Wal-Mart's entry into India through an agreement with the Bharti group is a first-of-its-kind for the US retailing giant. The Arkansas-based retailer has always preferred to enter a new market on its own.
But government regulations in India (which only allow foreign direct investment of 51 per cent in cash-and-carry and single brand retail), coupled with Wal-Mart's experiences in other markets, prompted it to tie-up with a local partner.
Wal-Mart, which first forayed outside the United States in 1991 with a Sam's Club outlet (cash-and-carry format) store in Mexico, is currently the biggest retailer in the country. But it hasn't been as smooth for the retailer in other markets.
In May this year, Wal-Mart exited its business in South Korea after selling its 16 stores to a local company Shinsegae for $860 million.
That was followed by its exit from Germany in June, where it incurred a loss of $1billion and sold its 85 outlets to Metro AG. As analysts point out, in India, consumer preference varies across regions.

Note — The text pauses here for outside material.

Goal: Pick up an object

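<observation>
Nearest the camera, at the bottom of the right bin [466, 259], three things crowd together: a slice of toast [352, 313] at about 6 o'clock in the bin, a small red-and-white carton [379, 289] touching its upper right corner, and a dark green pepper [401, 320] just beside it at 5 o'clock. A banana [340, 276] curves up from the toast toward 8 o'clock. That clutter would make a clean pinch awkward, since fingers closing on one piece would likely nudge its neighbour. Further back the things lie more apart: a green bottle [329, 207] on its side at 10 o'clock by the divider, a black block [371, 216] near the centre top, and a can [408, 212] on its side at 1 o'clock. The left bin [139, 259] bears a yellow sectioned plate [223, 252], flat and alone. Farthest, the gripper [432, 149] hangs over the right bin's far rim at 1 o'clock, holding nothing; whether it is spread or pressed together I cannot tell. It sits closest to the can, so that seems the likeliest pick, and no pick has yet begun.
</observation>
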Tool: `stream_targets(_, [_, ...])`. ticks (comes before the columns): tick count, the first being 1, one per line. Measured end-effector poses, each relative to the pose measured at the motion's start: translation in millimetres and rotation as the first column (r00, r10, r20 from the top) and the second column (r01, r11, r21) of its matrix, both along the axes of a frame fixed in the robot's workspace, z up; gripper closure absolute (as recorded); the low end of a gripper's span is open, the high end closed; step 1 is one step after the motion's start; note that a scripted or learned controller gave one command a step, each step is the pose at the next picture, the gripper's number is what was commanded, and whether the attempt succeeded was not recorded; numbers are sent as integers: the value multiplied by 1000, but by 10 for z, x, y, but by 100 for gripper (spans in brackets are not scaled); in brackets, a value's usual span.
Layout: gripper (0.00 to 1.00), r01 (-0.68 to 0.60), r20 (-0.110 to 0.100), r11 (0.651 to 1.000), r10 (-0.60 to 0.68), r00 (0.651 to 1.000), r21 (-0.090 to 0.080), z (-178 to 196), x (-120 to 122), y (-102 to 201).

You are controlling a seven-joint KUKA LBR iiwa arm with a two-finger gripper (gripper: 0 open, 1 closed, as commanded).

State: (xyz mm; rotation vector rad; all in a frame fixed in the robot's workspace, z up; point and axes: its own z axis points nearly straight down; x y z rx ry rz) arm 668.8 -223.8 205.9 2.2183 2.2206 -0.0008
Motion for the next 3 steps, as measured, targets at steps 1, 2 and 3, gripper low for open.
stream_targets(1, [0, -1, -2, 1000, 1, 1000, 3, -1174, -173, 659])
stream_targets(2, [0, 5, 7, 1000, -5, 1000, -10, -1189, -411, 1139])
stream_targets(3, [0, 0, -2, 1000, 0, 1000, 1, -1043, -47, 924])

Even within a region, one sees different patterns, which make it imperative to have a local partner on board to understand the market.

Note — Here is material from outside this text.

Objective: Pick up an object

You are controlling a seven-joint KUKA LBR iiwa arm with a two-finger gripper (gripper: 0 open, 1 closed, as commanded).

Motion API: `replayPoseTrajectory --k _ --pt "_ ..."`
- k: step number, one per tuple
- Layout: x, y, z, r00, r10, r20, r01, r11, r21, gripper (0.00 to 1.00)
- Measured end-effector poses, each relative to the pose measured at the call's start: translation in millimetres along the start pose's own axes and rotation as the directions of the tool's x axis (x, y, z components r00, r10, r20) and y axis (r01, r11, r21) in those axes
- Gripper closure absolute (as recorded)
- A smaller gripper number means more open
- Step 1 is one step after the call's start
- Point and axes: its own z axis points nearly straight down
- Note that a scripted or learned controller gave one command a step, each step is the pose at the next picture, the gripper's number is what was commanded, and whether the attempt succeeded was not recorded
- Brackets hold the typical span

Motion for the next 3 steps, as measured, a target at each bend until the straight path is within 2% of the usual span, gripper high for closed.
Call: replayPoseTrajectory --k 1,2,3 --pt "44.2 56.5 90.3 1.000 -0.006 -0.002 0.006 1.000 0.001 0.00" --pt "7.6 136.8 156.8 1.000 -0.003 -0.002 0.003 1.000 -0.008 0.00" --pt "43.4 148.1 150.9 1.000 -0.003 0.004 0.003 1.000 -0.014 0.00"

However, for Wal-Mart, which already sources products from India and can bring in efficiencies in the supply chain, the benefits will not be as widespread as the company has seen in the US or Europe.

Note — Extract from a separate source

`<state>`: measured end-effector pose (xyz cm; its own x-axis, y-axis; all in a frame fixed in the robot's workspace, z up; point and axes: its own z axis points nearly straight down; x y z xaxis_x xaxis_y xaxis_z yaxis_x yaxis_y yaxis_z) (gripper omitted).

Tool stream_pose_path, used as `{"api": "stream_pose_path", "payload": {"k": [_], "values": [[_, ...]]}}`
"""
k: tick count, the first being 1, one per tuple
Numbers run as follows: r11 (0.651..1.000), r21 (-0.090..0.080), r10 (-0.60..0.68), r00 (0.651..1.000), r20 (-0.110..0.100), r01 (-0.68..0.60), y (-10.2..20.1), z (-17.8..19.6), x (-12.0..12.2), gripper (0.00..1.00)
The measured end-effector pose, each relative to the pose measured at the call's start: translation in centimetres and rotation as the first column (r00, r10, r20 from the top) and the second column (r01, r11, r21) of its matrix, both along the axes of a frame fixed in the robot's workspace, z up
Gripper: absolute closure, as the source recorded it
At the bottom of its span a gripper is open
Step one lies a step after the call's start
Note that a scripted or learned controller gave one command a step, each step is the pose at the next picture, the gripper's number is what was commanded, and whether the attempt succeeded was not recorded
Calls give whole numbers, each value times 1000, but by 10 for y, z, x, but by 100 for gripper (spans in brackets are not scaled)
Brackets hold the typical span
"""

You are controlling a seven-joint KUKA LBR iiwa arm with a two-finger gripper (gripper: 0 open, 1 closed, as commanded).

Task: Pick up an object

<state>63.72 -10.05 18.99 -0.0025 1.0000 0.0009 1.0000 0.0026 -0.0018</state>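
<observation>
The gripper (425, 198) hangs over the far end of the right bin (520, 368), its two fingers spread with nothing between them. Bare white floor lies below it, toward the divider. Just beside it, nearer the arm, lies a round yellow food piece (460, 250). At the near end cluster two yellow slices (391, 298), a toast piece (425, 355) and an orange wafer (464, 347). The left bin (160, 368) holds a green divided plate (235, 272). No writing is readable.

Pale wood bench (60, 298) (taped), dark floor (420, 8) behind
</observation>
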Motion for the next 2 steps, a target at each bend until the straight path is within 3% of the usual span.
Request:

"There is far more similarity between different countries in Europe, where Wal-Mart can take advantage of a common supply chain," said a retail analyst, adding that in Asia, it would be next to impossible to stock too many common products in different countries across the region.
In the early days, Wal-Mart made the mistake of taking its structure, product mix and corporate culture, the way it was in the United States, to other countries like Indonesia and Germany, where it did not work too well with the local staff.
Now, the retailer is wise from its experience and localised products form a significant part of its product mix in different countries.